Do you think they will re-call the vivariums or wait until they hurt someones pet :devil: and are sued? Since you have been contacted by them they are obviously aware of the issue. So if they do not act upon it they will be open for litigation.


----------



## LFBP-NEIL (Apr 23, 2005)

in fairness they probably dont see the stupid things that snakes and lizards do everyday in their efforts to self harm, so what looks safe to the maker looks like a snake face masher to me. And they probably think I am one of those over reacting dont step on cracks in the pavement types. More people need to go have a look at one of these and if they are genuinely concerned (and not just pitchforking) feed it back. 

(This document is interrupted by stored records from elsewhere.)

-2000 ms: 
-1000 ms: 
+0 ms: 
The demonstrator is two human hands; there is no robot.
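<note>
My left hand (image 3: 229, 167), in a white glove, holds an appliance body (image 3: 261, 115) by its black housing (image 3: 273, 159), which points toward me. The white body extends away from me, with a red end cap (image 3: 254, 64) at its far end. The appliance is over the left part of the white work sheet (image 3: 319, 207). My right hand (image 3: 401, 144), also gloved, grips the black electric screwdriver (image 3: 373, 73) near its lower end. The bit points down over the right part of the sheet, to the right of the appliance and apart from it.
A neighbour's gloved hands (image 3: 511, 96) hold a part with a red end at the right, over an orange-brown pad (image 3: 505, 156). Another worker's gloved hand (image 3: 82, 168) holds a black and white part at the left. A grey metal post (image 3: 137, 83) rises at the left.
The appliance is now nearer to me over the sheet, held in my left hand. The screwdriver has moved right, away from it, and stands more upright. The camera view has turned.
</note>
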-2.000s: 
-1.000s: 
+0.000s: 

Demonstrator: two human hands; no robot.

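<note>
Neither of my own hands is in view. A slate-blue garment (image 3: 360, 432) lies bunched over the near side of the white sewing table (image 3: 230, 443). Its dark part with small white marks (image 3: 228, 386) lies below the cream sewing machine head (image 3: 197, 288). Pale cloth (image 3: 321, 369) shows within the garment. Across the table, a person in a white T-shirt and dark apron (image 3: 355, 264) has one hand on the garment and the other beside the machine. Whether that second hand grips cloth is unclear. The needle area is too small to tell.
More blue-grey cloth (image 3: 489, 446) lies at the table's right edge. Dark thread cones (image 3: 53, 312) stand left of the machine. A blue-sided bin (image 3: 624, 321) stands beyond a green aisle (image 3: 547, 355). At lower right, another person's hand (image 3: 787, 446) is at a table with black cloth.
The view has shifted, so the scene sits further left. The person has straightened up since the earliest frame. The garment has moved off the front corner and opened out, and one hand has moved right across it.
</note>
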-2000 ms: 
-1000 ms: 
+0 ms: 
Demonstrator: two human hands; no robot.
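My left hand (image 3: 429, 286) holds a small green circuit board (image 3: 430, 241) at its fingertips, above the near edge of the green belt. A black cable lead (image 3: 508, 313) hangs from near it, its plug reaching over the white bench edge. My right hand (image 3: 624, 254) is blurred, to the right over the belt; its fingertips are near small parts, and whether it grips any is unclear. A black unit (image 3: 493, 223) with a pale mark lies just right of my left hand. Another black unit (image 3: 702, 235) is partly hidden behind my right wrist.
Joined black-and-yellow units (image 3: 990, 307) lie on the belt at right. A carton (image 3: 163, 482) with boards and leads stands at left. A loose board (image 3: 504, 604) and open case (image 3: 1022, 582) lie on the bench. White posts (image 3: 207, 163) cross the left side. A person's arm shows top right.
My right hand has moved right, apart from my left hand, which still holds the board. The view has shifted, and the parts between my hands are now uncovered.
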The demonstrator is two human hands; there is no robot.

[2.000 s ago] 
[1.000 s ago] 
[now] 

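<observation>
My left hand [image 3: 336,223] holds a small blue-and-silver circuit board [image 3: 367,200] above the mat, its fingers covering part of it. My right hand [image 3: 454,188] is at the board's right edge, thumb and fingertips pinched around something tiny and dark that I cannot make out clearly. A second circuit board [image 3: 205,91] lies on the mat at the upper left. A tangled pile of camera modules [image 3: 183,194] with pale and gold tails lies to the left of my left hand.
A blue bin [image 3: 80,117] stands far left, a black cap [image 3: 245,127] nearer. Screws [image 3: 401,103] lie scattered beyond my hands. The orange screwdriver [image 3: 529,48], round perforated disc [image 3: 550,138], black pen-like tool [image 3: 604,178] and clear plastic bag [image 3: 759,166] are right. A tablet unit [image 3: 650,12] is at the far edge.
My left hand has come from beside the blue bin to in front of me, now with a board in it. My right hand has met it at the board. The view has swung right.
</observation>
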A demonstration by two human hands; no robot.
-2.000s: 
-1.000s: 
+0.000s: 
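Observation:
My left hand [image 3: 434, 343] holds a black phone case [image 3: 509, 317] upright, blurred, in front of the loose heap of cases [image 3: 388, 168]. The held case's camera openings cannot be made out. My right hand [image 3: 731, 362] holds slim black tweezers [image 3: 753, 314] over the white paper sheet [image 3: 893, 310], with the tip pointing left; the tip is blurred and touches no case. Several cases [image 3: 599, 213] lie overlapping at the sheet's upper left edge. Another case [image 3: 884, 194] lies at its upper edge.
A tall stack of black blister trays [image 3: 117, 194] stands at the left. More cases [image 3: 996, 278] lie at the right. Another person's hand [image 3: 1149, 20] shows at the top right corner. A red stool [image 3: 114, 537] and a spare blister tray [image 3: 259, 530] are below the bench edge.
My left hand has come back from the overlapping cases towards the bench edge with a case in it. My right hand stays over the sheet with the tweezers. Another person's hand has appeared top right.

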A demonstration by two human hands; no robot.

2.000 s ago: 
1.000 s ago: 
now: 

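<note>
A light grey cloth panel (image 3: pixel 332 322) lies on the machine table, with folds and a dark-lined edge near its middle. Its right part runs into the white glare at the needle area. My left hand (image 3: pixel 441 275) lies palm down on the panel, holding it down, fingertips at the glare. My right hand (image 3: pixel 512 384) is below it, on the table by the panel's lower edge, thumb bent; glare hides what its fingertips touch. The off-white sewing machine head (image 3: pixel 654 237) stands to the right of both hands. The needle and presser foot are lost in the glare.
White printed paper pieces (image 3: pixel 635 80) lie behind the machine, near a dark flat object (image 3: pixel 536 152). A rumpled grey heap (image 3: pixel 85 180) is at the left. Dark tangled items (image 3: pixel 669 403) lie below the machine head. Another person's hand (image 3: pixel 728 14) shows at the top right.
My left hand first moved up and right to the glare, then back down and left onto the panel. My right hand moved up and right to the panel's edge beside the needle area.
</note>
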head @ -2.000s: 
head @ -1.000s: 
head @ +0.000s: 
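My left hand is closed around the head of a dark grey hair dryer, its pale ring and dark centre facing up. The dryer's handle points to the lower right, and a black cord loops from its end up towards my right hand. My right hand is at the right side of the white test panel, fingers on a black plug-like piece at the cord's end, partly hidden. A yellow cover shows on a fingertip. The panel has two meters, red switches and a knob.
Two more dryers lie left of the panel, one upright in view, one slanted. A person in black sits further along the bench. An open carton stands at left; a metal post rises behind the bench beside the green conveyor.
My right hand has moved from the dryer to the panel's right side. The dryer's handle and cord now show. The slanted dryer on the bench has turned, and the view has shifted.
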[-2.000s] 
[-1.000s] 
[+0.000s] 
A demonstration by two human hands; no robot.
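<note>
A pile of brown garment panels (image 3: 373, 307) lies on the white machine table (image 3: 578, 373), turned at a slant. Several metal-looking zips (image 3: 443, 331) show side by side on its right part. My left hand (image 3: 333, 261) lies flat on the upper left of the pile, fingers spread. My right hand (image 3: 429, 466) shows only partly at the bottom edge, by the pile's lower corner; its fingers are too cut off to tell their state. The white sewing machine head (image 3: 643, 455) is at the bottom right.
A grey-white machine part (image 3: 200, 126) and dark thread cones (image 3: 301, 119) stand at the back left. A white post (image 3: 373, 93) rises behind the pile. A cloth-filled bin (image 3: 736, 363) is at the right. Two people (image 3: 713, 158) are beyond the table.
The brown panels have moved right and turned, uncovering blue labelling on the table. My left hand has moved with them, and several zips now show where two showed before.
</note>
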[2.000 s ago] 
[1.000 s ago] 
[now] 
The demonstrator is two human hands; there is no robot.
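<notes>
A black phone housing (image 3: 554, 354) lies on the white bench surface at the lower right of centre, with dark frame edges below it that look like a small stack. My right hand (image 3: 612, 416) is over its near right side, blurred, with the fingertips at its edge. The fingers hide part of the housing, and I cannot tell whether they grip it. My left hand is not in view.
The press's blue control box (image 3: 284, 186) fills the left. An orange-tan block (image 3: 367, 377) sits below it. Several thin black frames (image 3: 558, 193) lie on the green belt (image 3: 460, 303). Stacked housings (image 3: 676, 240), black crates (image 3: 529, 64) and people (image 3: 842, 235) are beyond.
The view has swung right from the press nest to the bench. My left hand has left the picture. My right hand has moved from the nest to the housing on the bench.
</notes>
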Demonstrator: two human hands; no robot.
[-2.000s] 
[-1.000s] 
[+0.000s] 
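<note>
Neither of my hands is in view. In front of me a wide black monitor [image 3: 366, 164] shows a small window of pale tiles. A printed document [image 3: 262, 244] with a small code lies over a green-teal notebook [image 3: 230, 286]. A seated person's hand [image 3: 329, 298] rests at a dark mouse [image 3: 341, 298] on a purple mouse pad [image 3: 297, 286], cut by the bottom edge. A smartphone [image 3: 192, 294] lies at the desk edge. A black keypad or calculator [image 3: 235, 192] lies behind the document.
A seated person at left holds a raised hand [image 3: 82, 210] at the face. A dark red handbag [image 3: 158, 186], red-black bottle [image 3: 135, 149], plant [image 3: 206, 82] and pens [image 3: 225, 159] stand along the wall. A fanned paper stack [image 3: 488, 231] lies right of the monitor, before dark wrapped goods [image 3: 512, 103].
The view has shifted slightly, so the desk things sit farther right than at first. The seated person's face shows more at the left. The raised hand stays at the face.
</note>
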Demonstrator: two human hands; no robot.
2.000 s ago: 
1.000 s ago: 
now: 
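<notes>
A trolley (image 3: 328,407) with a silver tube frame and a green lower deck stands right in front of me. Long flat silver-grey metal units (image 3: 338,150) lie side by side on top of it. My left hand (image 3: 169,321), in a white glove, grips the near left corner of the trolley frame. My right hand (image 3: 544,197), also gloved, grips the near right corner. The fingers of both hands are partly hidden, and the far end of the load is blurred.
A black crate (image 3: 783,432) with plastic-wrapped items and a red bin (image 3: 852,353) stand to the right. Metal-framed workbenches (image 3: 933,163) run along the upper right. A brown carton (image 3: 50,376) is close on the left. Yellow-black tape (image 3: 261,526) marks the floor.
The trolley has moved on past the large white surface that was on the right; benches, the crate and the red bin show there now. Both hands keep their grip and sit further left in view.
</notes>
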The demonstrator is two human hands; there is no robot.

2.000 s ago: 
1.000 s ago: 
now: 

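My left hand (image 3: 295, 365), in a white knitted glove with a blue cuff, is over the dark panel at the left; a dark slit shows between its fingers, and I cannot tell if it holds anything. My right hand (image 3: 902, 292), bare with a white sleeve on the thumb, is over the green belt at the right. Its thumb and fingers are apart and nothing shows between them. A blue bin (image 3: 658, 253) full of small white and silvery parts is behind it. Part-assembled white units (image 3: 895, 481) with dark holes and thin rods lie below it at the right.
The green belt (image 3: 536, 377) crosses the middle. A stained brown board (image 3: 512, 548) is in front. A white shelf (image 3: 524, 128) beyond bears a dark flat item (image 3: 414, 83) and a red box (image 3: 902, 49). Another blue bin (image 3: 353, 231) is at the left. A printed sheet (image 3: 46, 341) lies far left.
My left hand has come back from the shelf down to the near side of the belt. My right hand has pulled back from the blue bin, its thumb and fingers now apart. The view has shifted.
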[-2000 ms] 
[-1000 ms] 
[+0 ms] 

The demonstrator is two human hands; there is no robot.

I was asked how concerned about it I was, to which my response was concerned enough not to stock them.


----------



## CPT BJ (Oct 30, 2010)

Really dont like the look of this new range for the reasons already covered in this thread, and having had some hands on time with them, they dont feel as sturdy anymore, id be worried that a big, strong & heavy constrictor could force the glass out or bust the front of the viv. The sizes of the vivs are now slightly small and the price has gone up. Shame as i have 6 Vivs myself in the old range and cant really fault them. Just trying to track a VX48 now as thats the last viv i need in the longrun.


----------



## LFBP-NEIL (Apr 23, 2005)

I am updating this to keep things fair and un-biased as obviously we dont want to give viv exotic a slating if its just a faulty batch, or if myself and hullreptile are just being paranoid. 

so if you check this other thread... http://www.reptileforums.co.uk/forums/snakes/902313-new-viv-exotic-range-3.html

We have found someone that is happy with the vents, just need more feedback from other people now.


----------



## Rhianna.J (Nov 5, 2011)

LFBP-NEIL said:


> We have found someone that is happy with the vents, just need more feedback from other people now.


Now now, I never said I was happy with the vents, I just said that the ones Ive encountered are no where near as bad as yours! The edges are a little "rough" but not enough to damage a reptile IMO, mine managed to wear themselves smooth with my finger when i was rubbing them, and the slightly more sharper ones, a bit of gentle buffing will sort out. 

The door stops i had the same problem with, and had to bray them out with a screwdriver, but i suspect the door stop is a temporary idea, so you get annoyed with them and buy the separate viv-lock to fit the new vivs. Very sneaky..... 

The cham viv i cannot fault, the vents in them are different. One, they have vents at the back of the viv too (this is what i feel is lacking with the new ones) and also the vents on the runners are in a series of smaller, neater cuts. 

I havnt seen the others yet, just the terrestrials and the cham so cannot comment on the others design....


----------